WHAT IS NEEDED> How do the records below read from their first line through the line containing "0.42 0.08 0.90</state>"? Write those lines out exactly.

DATA PROVIDED>
━━━━━━━━━━
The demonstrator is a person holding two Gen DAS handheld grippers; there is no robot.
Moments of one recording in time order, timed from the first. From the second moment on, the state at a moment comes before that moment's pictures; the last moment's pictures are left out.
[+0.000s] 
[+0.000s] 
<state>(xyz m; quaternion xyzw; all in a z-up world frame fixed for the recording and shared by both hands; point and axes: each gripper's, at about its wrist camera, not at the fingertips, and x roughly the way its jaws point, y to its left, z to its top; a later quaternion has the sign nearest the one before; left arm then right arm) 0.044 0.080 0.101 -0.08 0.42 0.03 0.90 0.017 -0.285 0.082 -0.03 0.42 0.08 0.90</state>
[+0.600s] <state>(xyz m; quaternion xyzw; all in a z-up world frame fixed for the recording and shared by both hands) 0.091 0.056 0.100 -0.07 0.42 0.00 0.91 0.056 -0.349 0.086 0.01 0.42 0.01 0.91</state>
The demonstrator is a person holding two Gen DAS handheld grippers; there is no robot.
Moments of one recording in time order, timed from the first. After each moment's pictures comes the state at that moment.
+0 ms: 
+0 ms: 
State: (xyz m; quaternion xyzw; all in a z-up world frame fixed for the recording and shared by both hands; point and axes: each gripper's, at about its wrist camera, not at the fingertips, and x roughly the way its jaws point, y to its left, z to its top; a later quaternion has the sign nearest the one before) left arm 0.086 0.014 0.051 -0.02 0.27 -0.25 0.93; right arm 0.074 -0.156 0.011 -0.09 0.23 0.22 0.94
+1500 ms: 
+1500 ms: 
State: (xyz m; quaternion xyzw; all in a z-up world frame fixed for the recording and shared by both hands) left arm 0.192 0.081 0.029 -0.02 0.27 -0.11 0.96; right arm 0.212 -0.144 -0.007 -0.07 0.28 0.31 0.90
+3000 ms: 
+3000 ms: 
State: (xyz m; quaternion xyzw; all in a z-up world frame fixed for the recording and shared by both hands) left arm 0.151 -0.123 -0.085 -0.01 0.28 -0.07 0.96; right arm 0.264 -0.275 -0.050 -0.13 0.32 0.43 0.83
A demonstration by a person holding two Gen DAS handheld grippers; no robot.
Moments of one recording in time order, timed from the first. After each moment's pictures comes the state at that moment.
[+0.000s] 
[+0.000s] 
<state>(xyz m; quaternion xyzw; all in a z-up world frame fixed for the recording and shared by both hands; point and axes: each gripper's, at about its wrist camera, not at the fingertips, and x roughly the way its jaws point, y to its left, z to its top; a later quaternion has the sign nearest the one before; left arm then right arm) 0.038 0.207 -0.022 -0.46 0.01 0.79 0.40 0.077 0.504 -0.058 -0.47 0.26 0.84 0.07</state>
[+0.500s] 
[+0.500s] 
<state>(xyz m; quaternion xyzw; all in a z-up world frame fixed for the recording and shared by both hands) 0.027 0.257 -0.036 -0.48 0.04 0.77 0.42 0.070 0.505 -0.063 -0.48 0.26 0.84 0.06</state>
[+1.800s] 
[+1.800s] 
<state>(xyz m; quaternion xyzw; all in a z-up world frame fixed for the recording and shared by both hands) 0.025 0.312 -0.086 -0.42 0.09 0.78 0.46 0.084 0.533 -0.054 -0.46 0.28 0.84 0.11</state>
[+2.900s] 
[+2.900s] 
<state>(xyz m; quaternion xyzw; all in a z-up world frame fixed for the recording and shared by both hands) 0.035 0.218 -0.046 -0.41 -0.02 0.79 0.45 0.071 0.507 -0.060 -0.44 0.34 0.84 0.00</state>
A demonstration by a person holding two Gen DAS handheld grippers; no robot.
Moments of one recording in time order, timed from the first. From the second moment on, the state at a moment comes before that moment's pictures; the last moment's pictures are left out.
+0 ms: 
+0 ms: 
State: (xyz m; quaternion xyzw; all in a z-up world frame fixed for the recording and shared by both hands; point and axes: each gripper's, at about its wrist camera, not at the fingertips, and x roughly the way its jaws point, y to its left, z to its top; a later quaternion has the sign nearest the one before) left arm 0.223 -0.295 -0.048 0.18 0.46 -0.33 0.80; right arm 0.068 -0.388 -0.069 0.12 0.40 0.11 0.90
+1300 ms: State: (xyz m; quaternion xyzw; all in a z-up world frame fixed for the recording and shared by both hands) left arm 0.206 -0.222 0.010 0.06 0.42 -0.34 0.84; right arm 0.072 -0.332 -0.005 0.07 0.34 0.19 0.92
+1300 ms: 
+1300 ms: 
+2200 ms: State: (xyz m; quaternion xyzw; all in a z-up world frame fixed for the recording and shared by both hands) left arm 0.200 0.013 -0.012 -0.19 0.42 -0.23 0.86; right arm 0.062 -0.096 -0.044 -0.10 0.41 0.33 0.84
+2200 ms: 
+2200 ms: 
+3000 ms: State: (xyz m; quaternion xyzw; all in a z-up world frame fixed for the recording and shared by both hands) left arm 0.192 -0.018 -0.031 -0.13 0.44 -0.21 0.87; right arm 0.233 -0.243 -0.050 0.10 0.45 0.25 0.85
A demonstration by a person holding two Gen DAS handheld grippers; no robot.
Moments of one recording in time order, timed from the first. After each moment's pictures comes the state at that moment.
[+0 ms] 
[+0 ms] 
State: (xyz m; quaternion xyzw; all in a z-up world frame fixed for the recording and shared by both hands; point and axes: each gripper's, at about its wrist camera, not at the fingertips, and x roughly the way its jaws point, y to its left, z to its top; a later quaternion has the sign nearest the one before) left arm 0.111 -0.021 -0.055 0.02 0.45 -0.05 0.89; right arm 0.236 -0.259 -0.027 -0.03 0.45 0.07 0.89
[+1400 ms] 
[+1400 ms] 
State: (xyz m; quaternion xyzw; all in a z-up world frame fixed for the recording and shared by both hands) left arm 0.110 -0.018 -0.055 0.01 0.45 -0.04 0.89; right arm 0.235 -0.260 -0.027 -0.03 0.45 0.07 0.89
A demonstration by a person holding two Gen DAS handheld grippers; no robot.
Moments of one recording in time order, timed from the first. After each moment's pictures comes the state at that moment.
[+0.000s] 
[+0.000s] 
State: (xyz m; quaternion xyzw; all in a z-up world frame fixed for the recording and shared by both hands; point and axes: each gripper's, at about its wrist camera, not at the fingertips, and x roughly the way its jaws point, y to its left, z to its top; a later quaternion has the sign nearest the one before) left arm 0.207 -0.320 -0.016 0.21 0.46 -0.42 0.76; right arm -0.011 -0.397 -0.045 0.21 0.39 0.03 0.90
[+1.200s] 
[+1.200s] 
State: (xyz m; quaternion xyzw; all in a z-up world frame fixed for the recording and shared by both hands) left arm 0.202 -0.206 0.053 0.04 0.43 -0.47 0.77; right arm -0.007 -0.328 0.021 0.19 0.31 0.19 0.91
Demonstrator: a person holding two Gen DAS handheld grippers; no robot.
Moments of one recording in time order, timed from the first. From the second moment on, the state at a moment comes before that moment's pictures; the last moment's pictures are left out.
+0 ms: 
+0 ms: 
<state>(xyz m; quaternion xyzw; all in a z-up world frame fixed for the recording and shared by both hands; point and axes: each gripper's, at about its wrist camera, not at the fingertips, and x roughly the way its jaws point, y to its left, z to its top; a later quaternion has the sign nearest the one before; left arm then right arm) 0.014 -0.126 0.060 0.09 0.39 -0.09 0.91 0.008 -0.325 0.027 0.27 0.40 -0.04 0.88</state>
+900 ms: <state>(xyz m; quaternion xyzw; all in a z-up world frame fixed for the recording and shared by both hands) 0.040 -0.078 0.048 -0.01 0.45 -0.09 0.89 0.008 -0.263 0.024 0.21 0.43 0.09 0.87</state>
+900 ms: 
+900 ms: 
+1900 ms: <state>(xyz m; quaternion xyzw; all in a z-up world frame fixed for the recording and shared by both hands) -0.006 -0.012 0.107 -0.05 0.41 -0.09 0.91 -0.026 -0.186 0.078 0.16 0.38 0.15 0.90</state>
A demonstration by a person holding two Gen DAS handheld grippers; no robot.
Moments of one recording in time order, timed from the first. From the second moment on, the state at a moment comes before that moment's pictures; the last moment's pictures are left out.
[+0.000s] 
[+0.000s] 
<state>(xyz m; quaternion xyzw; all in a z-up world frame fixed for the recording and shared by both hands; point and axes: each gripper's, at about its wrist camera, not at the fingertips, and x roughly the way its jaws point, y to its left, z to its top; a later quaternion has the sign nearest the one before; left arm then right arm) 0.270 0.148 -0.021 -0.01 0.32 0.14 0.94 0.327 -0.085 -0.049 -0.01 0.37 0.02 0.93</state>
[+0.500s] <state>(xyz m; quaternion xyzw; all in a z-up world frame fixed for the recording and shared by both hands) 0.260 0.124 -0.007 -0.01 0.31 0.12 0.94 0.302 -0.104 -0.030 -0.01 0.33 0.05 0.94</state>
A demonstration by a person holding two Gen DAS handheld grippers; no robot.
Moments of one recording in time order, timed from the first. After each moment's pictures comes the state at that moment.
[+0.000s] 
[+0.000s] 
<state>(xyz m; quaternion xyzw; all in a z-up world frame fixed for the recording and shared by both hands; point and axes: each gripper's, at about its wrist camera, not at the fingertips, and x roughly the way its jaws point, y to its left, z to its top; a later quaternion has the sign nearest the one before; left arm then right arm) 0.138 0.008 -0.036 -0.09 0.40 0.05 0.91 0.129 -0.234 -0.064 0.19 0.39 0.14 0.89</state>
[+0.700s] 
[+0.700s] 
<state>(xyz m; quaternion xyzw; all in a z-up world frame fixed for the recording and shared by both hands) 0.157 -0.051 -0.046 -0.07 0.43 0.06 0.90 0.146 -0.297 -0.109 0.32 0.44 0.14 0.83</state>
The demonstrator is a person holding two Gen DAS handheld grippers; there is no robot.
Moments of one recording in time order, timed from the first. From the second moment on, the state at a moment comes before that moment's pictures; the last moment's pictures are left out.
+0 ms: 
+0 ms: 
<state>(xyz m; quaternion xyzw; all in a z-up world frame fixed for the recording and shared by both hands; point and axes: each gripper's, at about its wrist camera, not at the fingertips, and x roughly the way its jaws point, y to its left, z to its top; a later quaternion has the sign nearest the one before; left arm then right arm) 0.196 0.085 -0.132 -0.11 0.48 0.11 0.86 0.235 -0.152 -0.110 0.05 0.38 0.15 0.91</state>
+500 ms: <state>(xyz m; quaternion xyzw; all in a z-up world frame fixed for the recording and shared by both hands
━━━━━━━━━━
TASK RESULT>
The demonstrator is a person holding two Gen DAS handheld grippers; there is no robot.
Moments of one recording in time order, timed from the first. From the second moment on, the state at a moment comes before that moment's pictures; the last moment's pictures are left out.
[+0.000s] 
[+0.000s] 
<state>(xyz m; quaternion xyzw; all in a z-up world frame fixed for the recording and shared by both hands; point and axes: each gripper's, at about its wrist camera, not at the fingertips, and x roughly the way its jaws point, y to its left, z to its top; a later quaternion has the sign nearest the one before; left arm then right arm) 0.044 0.080 0.101 -0.08 0.42 0.03 0.90 0.017 -0.285 0.082 -0.03 0.42 0.08 0.90</state>

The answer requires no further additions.